一方、『鬼武者3』と『新 鬼武者 DAWN OF DREAMS』には、初代や『2』と同じような現行環境向けリマスター版がまだない。『新 鬼武者』のオリジナル版は2006年にPS2向けとして発売された作品であり、シリーズを最後まで現在のゲーム機だけで簡単に追える状態にはなっていない。その意味でも、これから初めて『鬼武者』に触れる人が「全作品を順番に遊んでから新作へ」と考える必要はないだろう。

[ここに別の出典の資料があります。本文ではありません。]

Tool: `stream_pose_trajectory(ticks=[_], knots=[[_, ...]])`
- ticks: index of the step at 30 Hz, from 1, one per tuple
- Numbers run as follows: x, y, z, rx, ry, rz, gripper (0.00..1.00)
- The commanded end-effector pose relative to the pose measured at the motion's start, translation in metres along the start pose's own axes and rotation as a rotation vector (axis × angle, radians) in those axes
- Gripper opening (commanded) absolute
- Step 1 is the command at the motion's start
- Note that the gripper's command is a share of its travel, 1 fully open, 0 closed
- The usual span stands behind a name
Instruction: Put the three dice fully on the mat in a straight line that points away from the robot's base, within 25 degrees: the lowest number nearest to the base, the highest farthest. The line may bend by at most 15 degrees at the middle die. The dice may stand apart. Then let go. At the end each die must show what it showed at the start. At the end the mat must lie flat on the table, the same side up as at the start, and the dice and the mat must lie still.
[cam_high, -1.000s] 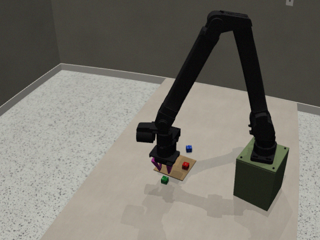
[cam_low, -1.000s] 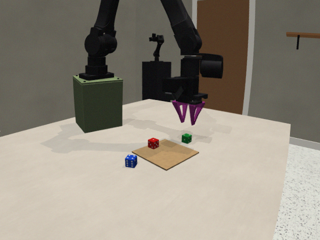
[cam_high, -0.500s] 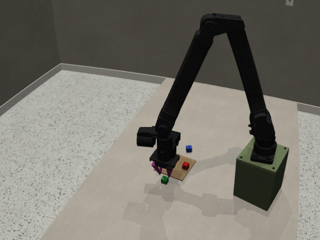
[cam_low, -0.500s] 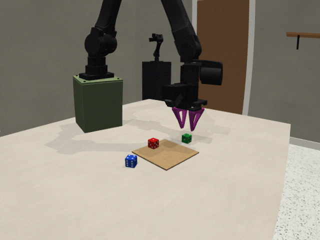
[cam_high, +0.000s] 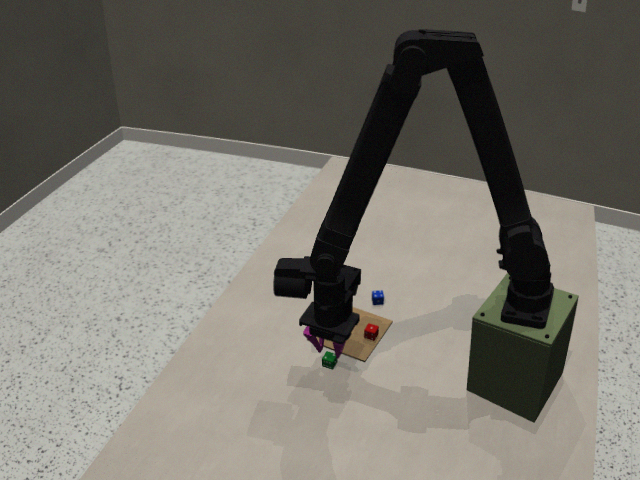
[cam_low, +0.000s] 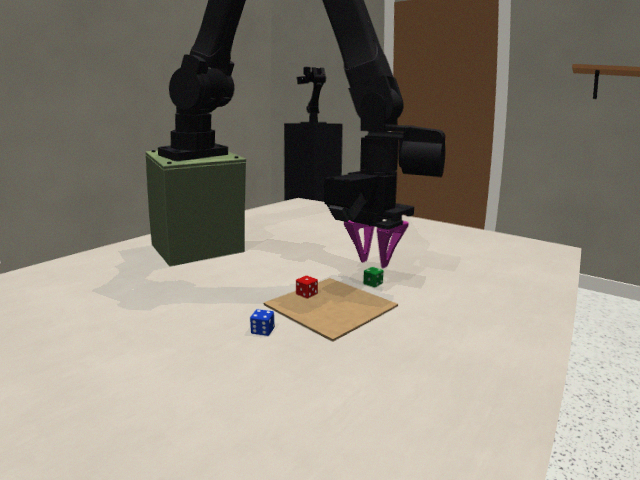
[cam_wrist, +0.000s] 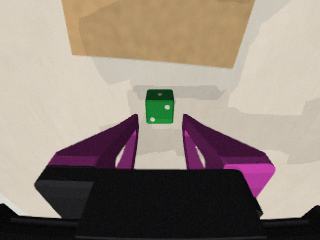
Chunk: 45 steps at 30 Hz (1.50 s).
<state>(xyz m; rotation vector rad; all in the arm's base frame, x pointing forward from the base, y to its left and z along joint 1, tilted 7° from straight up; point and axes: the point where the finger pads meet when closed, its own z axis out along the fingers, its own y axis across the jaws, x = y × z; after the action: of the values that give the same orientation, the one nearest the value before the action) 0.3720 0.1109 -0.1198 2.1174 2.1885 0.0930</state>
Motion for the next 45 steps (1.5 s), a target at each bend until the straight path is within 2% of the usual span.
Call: stream_pose_trajectory(ticks=[1,45], knots=[[-0.0018,0.0127,0.0016,-0.020,0.000,0.004,0.39],[-0.0018,0.0154,-0.0011,-0.026,0.001,0.004,0.39]])
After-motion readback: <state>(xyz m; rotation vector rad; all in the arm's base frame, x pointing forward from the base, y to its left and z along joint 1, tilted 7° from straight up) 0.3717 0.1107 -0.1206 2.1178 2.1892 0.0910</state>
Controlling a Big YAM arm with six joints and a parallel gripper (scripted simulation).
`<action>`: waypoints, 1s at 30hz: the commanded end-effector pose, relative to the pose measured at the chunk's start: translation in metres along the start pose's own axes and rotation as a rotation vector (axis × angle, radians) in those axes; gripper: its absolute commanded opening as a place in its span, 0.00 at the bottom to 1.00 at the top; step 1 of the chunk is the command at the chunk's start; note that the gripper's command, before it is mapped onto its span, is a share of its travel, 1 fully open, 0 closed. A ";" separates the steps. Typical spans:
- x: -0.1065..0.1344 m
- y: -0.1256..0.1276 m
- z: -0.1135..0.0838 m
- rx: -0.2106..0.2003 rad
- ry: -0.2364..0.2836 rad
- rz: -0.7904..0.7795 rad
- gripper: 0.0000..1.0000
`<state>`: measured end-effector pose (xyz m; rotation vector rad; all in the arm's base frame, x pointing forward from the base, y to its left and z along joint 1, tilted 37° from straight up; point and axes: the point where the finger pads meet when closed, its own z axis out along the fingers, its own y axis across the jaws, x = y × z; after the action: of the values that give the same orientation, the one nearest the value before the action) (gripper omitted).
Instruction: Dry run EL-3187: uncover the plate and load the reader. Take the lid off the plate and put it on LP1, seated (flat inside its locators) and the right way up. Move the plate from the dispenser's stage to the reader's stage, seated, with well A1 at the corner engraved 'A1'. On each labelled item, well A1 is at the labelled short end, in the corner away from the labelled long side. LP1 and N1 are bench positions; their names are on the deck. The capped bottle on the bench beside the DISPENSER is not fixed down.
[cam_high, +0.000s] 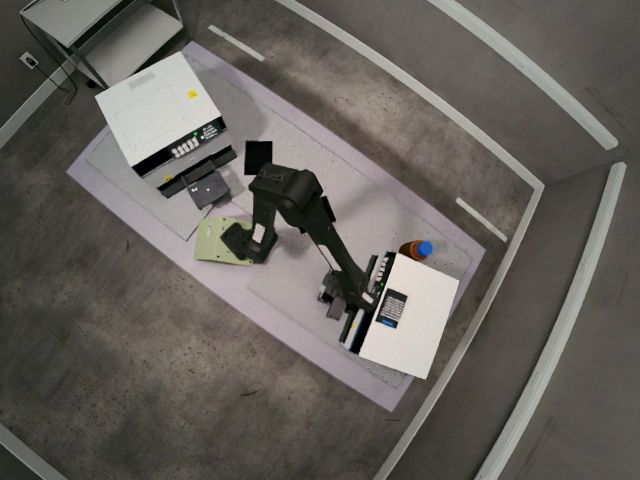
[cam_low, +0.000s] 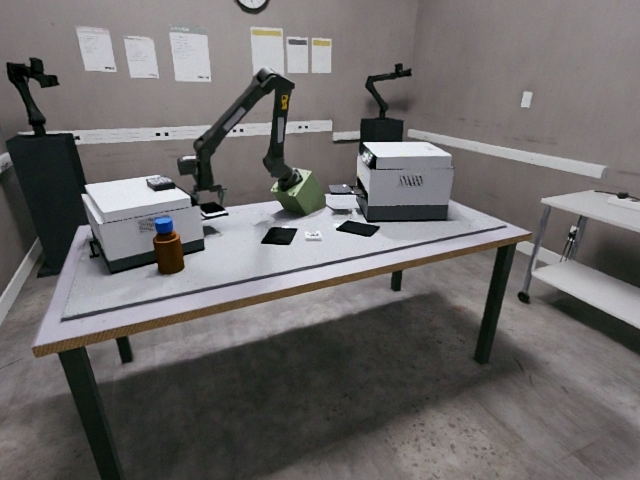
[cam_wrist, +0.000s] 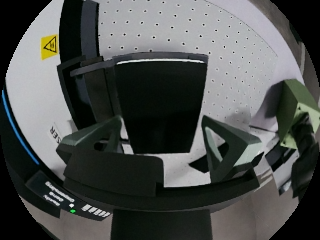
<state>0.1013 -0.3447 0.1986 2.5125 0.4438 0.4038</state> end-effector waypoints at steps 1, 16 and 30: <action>0.002 0.009 -0.003 -0.019 -0.002 0.000 1.00; 0.000 0.004 0.008 -0.005 -0.001 0.007 1.00; 0.001 0.010 -0.004 -0.039 -0.007 -0.001 0.85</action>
<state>0.1037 -0.3472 0.1936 2.5135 0.4448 0.4039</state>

『幻魔 鬼武者』や『鬼武者 無頼伝』も遊ぶ必要はある?
『鬼武者』には本編4作品以外にも、『幻魔 鬼武者』『鬼武者 無頼伝』『鬼武者 Tactics』『鬼武者Soul』といった派生作品が存在する。シリーズ作品を調べているとこれらも一覧に出てくるため、「全部遊ばないといけないのか」と思うかもしれないが、本編の物語を追うことが目的なら必須ではない。

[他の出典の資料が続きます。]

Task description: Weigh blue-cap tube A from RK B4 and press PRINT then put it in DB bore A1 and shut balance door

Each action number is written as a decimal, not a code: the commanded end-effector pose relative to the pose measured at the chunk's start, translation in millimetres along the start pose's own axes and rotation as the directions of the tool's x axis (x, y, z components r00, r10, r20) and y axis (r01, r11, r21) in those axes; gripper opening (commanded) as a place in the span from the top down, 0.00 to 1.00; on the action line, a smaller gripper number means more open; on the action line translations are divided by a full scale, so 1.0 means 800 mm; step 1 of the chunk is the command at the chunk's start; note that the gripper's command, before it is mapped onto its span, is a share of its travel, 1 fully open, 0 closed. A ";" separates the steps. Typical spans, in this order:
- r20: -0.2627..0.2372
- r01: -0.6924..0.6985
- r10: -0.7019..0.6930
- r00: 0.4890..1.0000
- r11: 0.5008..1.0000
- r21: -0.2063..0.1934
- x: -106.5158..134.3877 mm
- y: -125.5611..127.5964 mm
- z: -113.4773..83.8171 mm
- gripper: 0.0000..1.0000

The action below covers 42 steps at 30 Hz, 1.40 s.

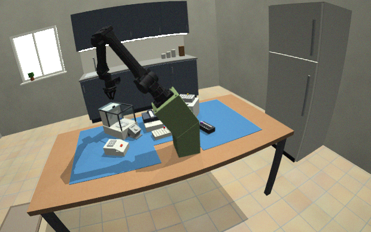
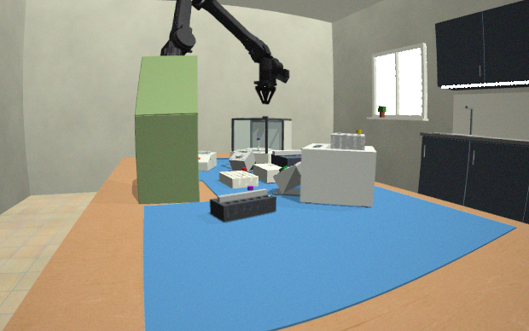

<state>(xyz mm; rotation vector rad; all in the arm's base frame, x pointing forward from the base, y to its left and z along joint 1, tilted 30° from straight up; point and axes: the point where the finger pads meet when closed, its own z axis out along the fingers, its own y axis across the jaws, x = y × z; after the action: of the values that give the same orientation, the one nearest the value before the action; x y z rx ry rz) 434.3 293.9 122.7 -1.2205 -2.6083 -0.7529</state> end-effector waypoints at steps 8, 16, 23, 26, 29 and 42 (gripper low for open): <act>-0.005 -0.005 0.005 1.000 1.000 0.022 0.003 -0.003 0.011 0.70; -0.004 -0.004 0.004 1.000 1.000 0.016 0.004 -0.004 0.032 0.70; -0.002 0.004 -0.004 1.000 1.000 -0.001 0.005 0.008 0.037 0.70; -0.004 -0.002 0.002 1.000 1.000 0.011 0.004 -0.001 0.047 0.70; -0.004 -0.002 0.002 1.000 1.000 0.013 0.005 -0.002 0.054 0.70; -0.004 -0.004 0.004 1.000 1.000 0.016 0.005 -0.005 0.078 0.70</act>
<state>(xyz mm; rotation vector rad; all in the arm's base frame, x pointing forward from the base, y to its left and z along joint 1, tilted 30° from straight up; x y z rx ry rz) 436.8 317.9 84.0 -1.2205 -2.6082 -0.7547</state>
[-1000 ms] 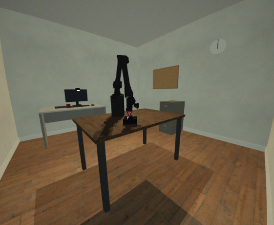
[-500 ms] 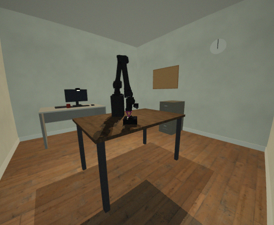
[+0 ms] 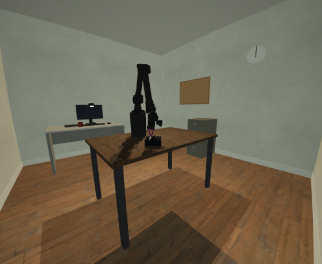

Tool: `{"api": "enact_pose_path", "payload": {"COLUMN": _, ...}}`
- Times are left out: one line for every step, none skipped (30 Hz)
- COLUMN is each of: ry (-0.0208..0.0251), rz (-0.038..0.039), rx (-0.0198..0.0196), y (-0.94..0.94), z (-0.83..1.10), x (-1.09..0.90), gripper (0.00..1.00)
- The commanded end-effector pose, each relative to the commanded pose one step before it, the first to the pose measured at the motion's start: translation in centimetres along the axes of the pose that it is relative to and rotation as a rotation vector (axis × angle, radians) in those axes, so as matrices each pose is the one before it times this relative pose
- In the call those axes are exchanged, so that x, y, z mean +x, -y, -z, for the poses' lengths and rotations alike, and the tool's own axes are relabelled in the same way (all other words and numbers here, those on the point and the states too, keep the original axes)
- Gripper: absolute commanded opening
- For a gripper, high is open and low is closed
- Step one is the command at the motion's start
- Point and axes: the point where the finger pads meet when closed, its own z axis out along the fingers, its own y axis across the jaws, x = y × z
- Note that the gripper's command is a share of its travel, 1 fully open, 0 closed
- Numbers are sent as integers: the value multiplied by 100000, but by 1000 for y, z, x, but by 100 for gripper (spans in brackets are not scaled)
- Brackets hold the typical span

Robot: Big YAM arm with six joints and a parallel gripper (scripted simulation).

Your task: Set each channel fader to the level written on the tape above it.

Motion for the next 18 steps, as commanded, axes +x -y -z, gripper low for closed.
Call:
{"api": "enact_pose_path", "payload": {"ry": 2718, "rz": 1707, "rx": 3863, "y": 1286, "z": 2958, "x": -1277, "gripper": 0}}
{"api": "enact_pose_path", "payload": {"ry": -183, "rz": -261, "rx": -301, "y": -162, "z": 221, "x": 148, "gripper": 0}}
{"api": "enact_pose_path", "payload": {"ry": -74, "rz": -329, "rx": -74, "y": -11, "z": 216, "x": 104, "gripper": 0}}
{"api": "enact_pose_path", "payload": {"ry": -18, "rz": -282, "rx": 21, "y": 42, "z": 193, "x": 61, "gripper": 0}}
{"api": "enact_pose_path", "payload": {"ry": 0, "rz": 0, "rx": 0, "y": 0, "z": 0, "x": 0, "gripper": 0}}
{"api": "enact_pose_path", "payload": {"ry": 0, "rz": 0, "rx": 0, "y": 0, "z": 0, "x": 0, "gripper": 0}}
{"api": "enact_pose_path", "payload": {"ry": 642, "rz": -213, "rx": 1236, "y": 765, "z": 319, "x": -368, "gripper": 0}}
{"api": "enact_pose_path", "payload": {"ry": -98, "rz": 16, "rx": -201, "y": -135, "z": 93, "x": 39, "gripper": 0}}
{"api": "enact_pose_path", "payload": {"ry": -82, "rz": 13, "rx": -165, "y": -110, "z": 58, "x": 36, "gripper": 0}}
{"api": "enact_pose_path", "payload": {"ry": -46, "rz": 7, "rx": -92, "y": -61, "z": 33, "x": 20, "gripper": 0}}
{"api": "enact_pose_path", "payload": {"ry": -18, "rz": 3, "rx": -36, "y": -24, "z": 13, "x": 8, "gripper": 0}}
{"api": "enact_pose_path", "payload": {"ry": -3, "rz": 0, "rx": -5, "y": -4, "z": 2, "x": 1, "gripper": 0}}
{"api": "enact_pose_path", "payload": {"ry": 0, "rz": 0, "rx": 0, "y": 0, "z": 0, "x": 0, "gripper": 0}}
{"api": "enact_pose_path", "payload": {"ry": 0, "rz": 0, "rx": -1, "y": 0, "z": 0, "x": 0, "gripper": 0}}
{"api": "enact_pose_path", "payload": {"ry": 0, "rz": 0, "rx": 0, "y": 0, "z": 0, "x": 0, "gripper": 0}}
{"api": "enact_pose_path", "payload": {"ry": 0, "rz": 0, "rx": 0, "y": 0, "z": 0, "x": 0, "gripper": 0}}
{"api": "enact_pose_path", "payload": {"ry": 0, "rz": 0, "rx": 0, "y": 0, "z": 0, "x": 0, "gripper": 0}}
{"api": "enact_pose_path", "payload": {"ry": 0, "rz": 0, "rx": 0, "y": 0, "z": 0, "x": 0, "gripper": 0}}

『幻魔 鬼武者』は、初代『鬼武者』をベースに新たな敵やステージ、敵との魂の奪い合いといった要素を追加したXbox向け作品。単純な移植ではなく、難易度も含めてゲーム内容にかなり手が加えられている。現在販売されている初代『鬼武者』のリマスター版には、『幻魔 鬼武者』で追加されたこれらの要素は収録されていない。

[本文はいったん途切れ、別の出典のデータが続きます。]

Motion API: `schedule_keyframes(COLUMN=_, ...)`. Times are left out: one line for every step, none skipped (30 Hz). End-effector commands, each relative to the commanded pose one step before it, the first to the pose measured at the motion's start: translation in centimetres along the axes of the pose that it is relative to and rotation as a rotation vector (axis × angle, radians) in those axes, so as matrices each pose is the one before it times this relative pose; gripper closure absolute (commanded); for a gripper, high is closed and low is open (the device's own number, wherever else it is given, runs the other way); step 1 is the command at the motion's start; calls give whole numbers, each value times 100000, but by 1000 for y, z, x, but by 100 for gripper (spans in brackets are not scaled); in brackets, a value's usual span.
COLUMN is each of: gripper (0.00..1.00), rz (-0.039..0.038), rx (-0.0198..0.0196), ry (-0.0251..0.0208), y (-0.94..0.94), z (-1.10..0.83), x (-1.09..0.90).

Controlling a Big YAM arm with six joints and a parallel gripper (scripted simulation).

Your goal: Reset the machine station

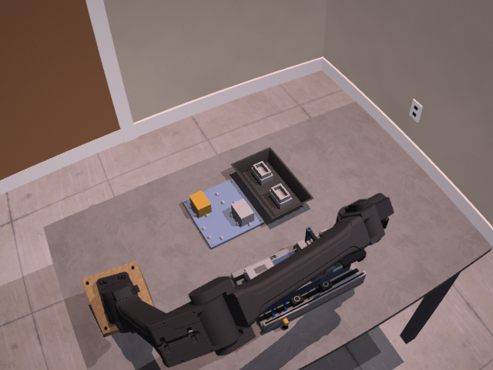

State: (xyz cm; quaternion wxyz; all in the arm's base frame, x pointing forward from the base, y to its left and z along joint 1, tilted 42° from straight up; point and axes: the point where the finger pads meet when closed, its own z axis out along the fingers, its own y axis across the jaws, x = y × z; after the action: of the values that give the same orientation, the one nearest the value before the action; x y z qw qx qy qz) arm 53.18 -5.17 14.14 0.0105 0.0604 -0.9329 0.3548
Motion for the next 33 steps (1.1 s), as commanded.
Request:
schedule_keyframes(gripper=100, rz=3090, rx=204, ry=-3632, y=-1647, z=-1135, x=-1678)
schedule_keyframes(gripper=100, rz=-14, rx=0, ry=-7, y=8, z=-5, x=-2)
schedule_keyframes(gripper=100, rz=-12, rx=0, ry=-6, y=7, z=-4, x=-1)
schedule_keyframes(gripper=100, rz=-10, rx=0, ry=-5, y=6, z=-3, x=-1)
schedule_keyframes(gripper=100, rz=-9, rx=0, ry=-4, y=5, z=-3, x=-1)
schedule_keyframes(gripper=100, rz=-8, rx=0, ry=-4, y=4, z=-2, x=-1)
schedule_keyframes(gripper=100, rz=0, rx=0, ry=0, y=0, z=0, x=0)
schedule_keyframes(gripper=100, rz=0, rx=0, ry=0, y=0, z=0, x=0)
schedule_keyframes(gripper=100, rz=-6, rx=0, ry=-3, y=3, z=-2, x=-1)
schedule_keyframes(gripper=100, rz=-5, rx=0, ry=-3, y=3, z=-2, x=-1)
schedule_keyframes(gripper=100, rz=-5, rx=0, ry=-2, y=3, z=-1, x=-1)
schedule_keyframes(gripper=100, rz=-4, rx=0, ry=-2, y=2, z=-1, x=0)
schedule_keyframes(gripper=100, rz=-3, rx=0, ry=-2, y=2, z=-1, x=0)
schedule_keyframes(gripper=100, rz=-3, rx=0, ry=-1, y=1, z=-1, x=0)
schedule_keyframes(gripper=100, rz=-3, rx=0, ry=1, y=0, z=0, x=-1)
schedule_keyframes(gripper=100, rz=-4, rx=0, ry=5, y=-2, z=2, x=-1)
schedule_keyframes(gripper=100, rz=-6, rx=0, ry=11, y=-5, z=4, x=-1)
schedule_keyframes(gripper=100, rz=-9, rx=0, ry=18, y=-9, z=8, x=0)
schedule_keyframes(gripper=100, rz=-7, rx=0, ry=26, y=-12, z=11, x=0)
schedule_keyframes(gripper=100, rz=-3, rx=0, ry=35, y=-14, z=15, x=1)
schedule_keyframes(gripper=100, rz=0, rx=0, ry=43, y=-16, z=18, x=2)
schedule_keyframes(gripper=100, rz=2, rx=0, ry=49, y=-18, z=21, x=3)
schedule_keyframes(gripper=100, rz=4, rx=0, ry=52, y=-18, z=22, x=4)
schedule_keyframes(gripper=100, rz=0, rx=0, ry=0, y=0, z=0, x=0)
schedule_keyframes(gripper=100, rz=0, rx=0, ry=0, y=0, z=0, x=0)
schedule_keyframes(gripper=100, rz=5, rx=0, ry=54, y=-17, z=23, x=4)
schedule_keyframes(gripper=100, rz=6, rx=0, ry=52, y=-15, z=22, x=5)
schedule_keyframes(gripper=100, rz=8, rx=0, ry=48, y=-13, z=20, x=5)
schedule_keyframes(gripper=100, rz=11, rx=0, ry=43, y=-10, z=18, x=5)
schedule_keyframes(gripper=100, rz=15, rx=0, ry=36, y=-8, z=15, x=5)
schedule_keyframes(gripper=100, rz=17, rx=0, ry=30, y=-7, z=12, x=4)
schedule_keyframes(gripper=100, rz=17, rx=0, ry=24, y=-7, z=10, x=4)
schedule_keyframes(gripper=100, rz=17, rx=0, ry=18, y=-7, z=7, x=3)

『鬼武者 無頼伝』は、明智左馬介や柳生十兵衛などシリーズのキャラクターを操作して戦うPS2向けの対戦アクションゲーム。最大4人での対戦に対応し、宮本武蔵や佐々木小次郎も登場するなど、本編とは違った“お祭りゲーム”的な作品となっている。
『鬼武者 Tactics』は、ゲームボーイアドバンス向けに発売されたシミュレーションRPGだ。鬼の血を引くオリジナル主人公・王仁丸を中心に、複数のユニットを動かすターン制バトルで幻魔と戦っていく。『鬼武者』の世界観を使いながら、アクションではなく戦術性を重視したゲームになっている。
そして『鬼武者Soul』は、シリーズのキャラクターを使った戦国シミュレーションRPGとして展開されたオンライン作品。プレイヤー自身が戦国大名となり、国を発展させたり武将を育成したり、ほかのプレイヤーと合戦したりと、本編の『鬼武者』とは大きく異なるゲームシステムが採用されていた。
いずれも『鬼武者』というIPを違ったジャンルへ広げた作品ではあるものの、「『Way of the Sword』の前に何を遊べばいい?」という観点では、ここまで追いかける必要はない。シリーズの歴史そのものに興味が出てきたら、こうした派生作品も存在したことを覚えておく程度で十分だろう。
結局、『鬼武者』はどれから遊べばいい?
ここまで紹介してきた内容を踏まえると、選び方はそれほど難しくない。
『鬼武者 Way of the Sword』が気になってシリーズを知ったのであれば、そのまま『Way of the Sword』から始めて問題ない。過去作とは直接つながらない新しい世界観なので、予習なしでも遊べる。一方、「せっかくだから昔の鬼武者も知りたい」という人には、リマスター版の初代『鬼武者』から始めるのがおすすめだ。初代から『2』までは現在でも遊びやすく、シリーズを象徴する鬼の篭手や幻魔、一閃、“バッサリ感”といった要素がどこから始まったのかも分かる。
過去シリーズの物語そのものを追いたいなら、『鬼武者』→『鬼武者2』→『鬼武者3』→『新 鬼武者 DAWN OF DREAMS』の発売順が基本となる。
20年ぶりの新作が出るからといって、20年以上前のゲームをすべて予習する必要はない。新作から入るのもよし、リマスターされた初代からシリーズの歴史を辿るのもよし。『Way of the Sword』の登場によって、2026年はいまから『鬼武者』を始めるにはちょうどいいタイミングになったと言えそうだ。